Ed and I danced during dinner—our standard shuffling two-step that Ed learned years ago and had no interest in refining—but it wasn’t often. As we swayed to the music the catering staff set up elaborate buffet tables. The food was luscious-looking but my appetite had vanished.
The initial discomfort with Carlene’s story had given way to its power as a mother’s lament and my wonderful husband Ed didn’t object when, after each dance, I hurried back to our table. I knew Carlene had to continue with Bethie’s story although I suspected that, for her, it was a story without end. A child may die but, for the mother, that child is never truly gone.
For me? The memory of Aaron’s Bar Mitzvah and my one-time-only friend remained stuck in my brain. It has never faded. Carlene elected to talk about her daughter that day because, I imagine, Aaron’s coming-of-age celebration gave free rein to her mourning and allowed the unbearable to spill out. Amidst all the feverish pleasure, she and an accidental stranger relived one of life’s unnatural happenings, a child lost before her time.
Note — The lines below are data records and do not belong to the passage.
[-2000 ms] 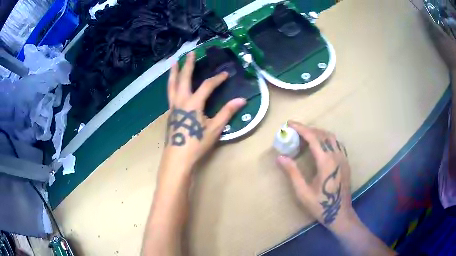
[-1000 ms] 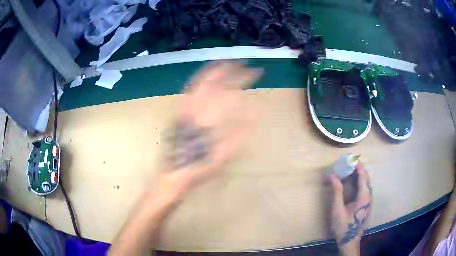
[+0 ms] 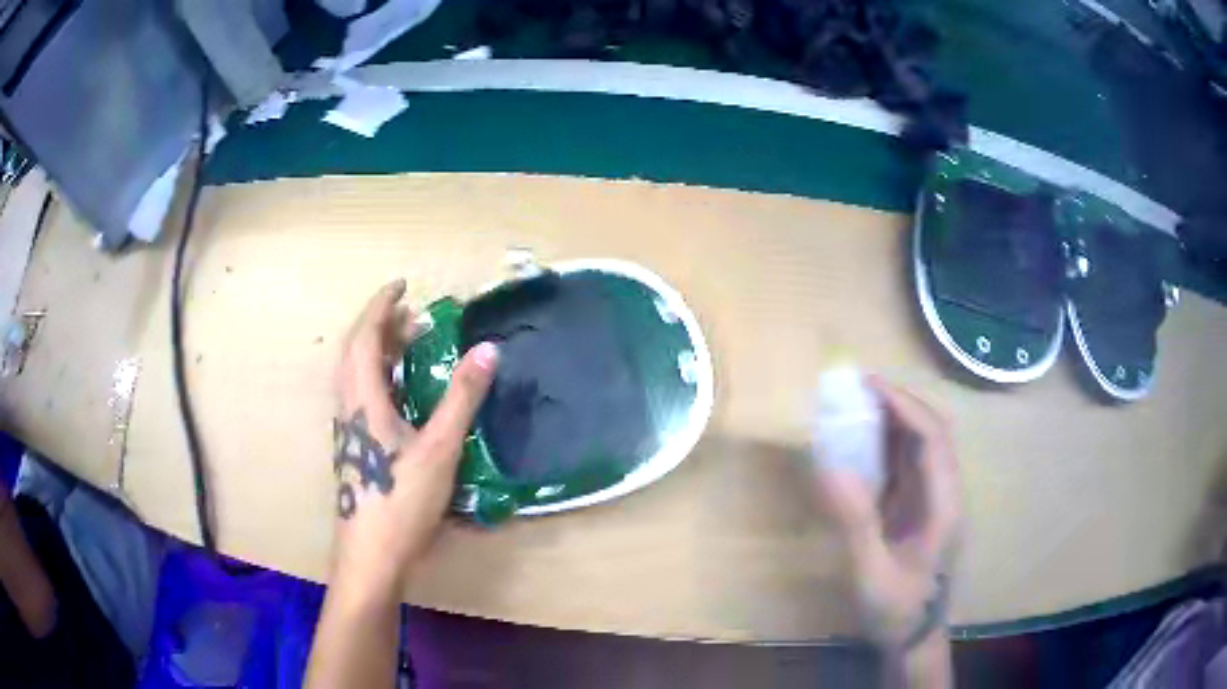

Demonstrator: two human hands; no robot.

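Note:
A green car body shell [image 3: 572,390] lies on the tan board in front of me, its rounded end with a pale rim to the right and its black interior facing up. My left hand [image 3: 411,417] grips its left, car-like end, thumb over the edge of the black interior and fingers around the far side. My right hand [image 3: 899,498] is to the right of the shell, blurred, and holds a small white glue bottle [image 3: 850,428] above the board, apart from the shell. The bottle's tip cannot be made out.
Two more green shells [image 3: 989,276] lie side by side at the right. A black heap [image 3: 821,54] sits beyond the pale strip [image 3: 606,84]. A black cable [image 3: 182,337] crosses the board at left, with white scraps [image 3: 366,105] behind. Part of a person shows at lower left.
The view has swung left. A shell now lies in front of me with my left hand on it; the smaller-looking green piece at far left is gone from there. The bottle has moved away from the two shells.

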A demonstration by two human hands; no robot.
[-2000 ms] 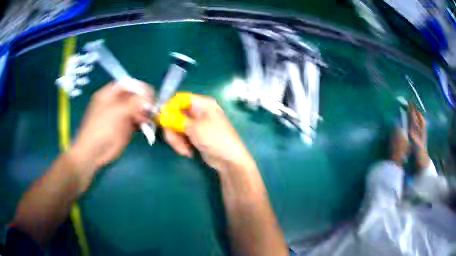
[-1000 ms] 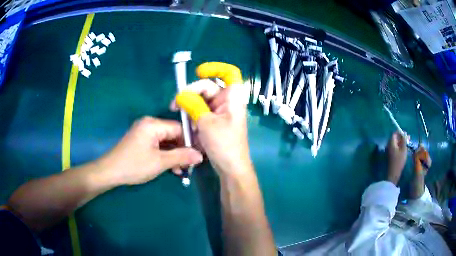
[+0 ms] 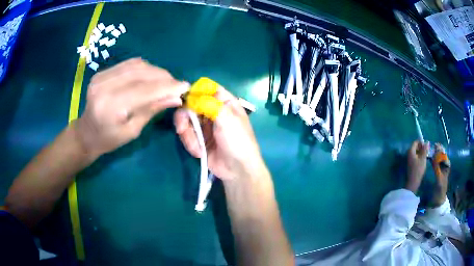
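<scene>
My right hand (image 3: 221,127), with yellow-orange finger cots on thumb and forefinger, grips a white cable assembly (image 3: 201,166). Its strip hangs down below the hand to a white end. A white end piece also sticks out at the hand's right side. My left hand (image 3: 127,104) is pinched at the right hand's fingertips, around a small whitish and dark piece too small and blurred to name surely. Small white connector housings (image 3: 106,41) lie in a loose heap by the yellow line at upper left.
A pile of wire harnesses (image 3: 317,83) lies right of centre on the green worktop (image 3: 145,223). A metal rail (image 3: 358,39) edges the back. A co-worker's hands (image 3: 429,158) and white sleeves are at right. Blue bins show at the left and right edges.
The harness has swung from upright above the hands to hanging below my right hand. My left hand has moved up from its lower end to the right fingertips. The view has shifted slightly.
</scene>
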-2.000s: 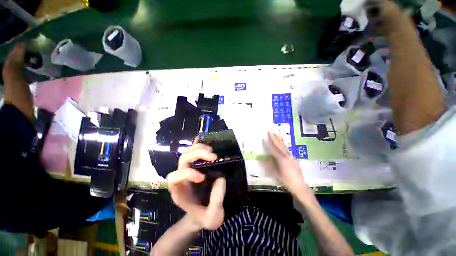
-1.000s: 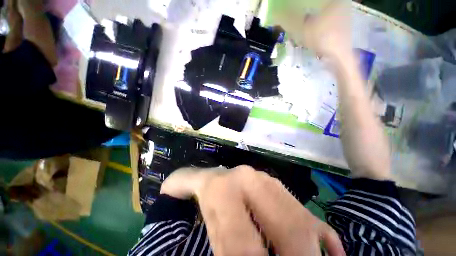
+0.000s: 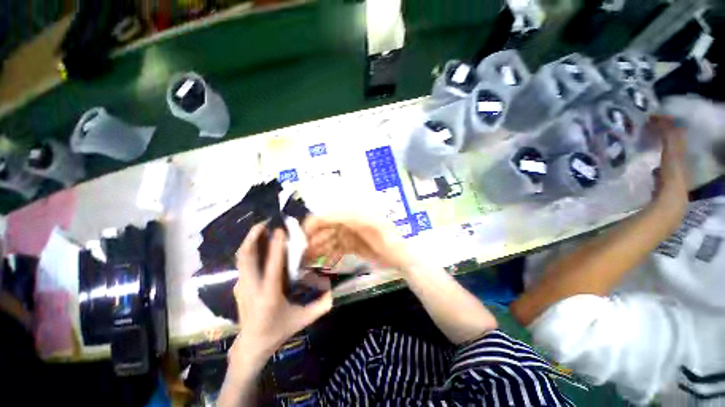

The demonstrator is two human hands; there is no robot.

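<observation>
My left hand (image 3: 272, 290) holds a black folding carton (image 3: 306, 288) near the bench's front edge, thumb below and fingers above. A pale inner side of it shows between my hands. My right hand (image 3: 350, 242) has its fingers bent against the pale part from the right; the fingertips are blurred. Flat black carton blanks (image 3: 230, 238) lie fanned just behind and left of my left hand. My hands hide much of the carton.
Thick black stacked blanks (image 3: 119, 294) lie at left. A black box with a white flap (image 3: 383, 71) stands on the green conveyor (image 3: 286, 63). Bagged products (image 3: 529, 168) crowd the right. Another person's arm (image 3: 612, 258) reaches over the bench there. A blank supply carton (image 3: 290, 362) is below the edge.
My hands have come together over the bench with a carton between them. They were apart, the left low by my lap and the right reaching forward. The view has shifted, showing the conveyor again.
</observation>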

I never saw Carlene again although I thought about her often. It seemed odd that she saw fit to tell me Bethie’s story. She turned to me, an unknown, and took the chance that I would be a safe listener and so I was. I didn’t interrupt; I didn’t turn away; I didn’t offer advice. Carlene simply wanted to tell her story. It consumed her. And why not? It was a consuming story.
Clearly, the fusing of a ritual celebration, a nearby stranger with a sympathetic face and a mother’s urge to speak of her daughter’s life and death inspired a burst of trust. How could I forget that? For Carlene, Bethie’s story had no end. For us, it hadn’t yet begun.